▸ **Activity**
Set all of the entries down again precisely as they are written.

Collection entries:
○ ○ ○ ○ ○ ○ ○

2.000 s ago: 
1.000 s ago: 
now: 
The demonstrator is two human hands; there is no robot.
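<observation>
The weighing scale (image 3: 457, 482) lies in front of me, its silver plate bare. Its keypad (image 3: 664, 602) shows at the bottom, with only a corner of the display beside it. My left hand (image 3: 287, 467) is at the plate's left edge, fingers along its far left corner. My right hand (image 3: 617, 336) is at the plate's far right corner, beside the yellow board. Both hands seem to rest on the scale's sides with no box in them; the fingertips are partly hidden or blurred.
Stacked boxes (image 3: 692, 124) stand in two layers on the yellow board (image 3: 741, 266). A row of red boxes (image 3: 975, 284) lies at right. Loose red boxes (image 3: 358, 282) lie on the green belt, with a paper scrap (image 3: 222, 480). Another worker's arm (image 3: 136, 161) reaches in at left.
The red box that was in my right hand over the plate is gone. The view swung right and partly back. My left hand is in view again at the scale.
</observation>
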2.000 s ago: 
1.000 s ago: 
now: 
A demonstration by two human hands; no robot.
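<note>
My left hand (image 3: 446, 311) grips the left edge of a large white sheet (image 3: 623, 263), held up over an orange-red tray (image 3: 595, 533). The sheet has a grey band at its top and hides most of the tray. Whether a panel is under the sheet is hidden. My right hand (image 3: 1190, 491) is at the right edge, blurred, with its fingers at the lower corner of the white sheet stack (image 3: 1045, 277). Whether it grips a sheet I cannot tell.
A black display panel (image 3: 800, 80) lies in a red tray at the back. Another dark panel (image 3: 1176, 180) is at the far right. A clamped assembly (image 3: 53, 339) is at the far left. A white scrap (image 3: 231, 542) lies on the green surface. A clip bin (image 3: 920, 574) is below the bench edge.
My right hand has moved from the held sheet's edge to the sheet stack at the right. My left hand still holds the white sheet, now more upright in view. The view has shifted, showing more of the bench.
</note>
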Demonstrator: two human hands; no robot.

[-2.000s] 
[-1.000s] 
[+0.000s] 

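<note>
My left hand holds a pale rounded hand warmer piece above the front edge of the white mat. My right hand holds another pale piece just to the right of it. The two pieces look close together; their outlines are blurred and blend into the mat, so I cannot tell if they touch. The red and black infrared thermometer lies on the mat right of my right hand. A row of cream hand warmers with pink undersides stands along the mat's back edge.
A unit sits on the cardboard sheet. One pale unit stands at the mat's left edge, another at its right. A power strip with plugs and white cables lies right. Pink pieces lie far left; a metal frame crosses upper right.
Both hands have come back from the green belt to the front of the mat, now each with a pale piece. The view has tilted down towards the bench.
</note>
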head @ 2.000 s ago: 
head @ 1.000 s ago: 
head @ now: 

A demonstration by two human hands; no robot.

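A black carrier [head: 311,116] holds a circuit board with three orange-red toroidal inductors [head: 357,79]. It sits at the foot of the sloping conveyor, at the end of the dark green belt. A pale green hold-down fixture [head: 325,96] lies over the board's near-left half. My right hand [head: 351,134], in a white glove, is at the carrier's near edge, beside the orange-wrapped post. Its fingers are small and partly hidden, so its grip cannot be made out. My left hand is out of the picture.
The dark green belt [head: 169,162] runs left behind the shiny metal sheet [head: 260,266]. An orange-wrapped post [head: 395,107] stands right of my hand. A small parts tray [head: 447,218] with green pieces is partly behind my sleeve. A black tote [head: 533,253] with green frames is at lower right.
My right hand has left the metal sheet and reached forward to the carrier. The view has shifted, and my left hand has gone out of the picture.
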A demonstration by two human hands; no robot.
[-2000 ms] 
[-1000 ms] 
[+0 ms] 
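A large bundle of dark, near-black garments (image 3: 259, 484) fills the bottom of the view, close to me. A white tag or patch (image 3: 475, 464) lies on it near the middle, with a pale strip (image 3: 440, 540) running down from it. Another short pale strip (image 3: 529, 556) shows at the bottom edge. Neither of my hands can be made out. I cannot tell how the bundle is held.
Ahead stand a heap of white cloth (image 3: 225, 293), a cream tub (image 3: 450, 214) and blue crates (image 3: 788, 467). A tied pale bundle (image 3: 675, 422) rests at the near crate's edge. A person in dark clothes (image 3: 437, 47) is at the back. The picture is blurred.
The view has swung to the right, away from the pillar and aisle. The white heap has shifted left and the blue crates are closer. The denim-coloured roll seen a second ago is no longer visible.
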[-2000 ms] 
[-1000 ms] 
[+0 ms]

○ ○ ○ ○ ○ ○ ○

▸ **Task output**
2.000 s ago: 
1.000 s ago: 
now: 
The demonstrator is two human hands; there is no robot.
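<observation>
The weighing scale (image 3: 457, 482) lies in front of me, its silver plate bare. Its keypad (image 3: 664, 602) shows at the bottom, with only a corner of the display beside it. My left hand (image 3: 287, 467) is at the plate's left edge, fingers along its far left corner. My right hand (image 3: 617, 336) is at the plate's far right corner, beside the yellow board. Both hands seem to rest on the scale's sides with no box in them; the fingertips are partly hidden or blurred.
Stacked boxes (image 3: 692, 124) stand in two layers on the yellow board (image 3: 741, 266). A row of red boxes (image 3: 975, 284) lies at right. Loose red boxes (image 3: 358, 282) lie on the green belt, with a paper scrap (image 3: 222, 480). Another worker's arm (image 3: 136, 161) reaches in at left.
The red box that was in my right hand over the plate is gone. The view swung right and partly back. My left hand is in view again at the scale.
</observation>
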2.000 s ago: 
1.000 s ago: 
now: 
A demonstration by two human hands; no robot.
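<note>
My left hand (image 3: 446, 311) grips the left edge of a large white sheet (image 3: 623, 263), held up over an orange-red tray (image 3: 595, 533). The sheet has a grey band at its top and hides most of the tray. Whether a panel is under the sheet is hidden. My right hand (image 3: 1190, 491) is at the right edge, blurred, with its fingers at the lower corner of the white sheet stack (image 3: 1045, 277). Whether it grips a sheet I cannot tell.
A black display panel (image 3: 800, 80) lies in a red tray at the back. Another dark panel (image 3: 1176, 180) is at the far right. A clamped assembly (image 3: 53, 339) is at the far left. A white scrap (image 3: 231, 542) lies on the green surface. A clip bin (image 3: 920, 574) is below the bench edge.
My right hand has moved from the held sheet's edge to the sheet stack at the right. My left hand still holds the white sheet, now more upright in view. The view has shifted, showing more of the bench.
</note>
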Demonstrator: two human hands; no robot.

[-2.000s] 
[-1.000s] 
[+0.000s] 

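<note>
My left hand holds a pale rounded hand warmer piece above the front edge of the white mat. My right hand holds another pale piece just to the right of it. The two pieces look close together; their outlines are blurred and blend into the mat, so I cannot tell if they touch. The red and black infrared thermometer lies on the mat right of my right hand. A row of cream hand warmers with pink undersides stands along the mat's back edge.
A unit sits on the cardboard sheet. One pale unit stands at the mat's left edge, another at its right. A power strip with plugs and white cables lies right. Pink pieces lie far left; a metal frame crosses upper right.
Both hands have come back from the green belt to the front of the mat, now each with a pale piece. The view has tilted down towards the bench.
</note>
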head @ 2.000 s ago: 
head @ 1.000 s ago: 
head @ now: 

A demonstration by two human hands; no robot.

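A black carrier [head: 311,116] holds a circuit board with three orange-red toroidal inductors [head: 357,79]. It sits at the foot of the sloping conveyor, at the end of the dark green belt. A pale green hold-down fixture [head: 325,96] lies over the board's near-left half. My right hand [head: 351,134], in a white glove, is at the carrier's near edge, beside the orange-wrapped post. Its fingers are small and partly hidden, so its grip cannot be made out. My left hand is out of the picture.
The dark green belt [head: 169,162] runs left behind the shiny metal sheet [head: 260,266]. An orange-wrapped post [head: 395,107] stands right of my hand. A small parts tray [head: 447,218] with green pieces is partly behind my sleeve. A black tote [head: 533,253] with green frames is at lower right.
My right hand has left the metal sheet and reached forward to the carrier. The view has shifted, and my left hand has gone out of the picture.
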A demonstration by two human hands; no robot.
[-2000 ms] 
[-1000 ms] 
[+0 ms] 
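A large bundle of dark, near-black garments (image 3: 259, 484) fills the bottom of the view, close to me. A white tag or patch (image 3: 475, 464) lies on it near the middle, with a pale strip (image 3: 440, 540) running down from it. Another short pale strip (image 3: 529, 556) shows at the bottom edge. Neither of my hands can be made out. I cannot tell how the bundle is held.
Ahead stand a heap of white cloth (image 3: 225, 293), a cream tub (image 3: 450, 214) and blue crates (image 3: 788, 467). A tied pale bundle (image 3: 675, 422) rests at the near crate's edge. A person in dark clothes (image 3: 437, 47) is at the back. The picture is blurred.
The view has swung to the right, away from the pillar and aisle. The white heap has shifted left and the blue crates are closer. The denim-coloured roll seen a second ago is no longer visible.
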[-2000 ms] 
[-1000 ms] 
[+0 ms]

Nothing else is required for this exercise.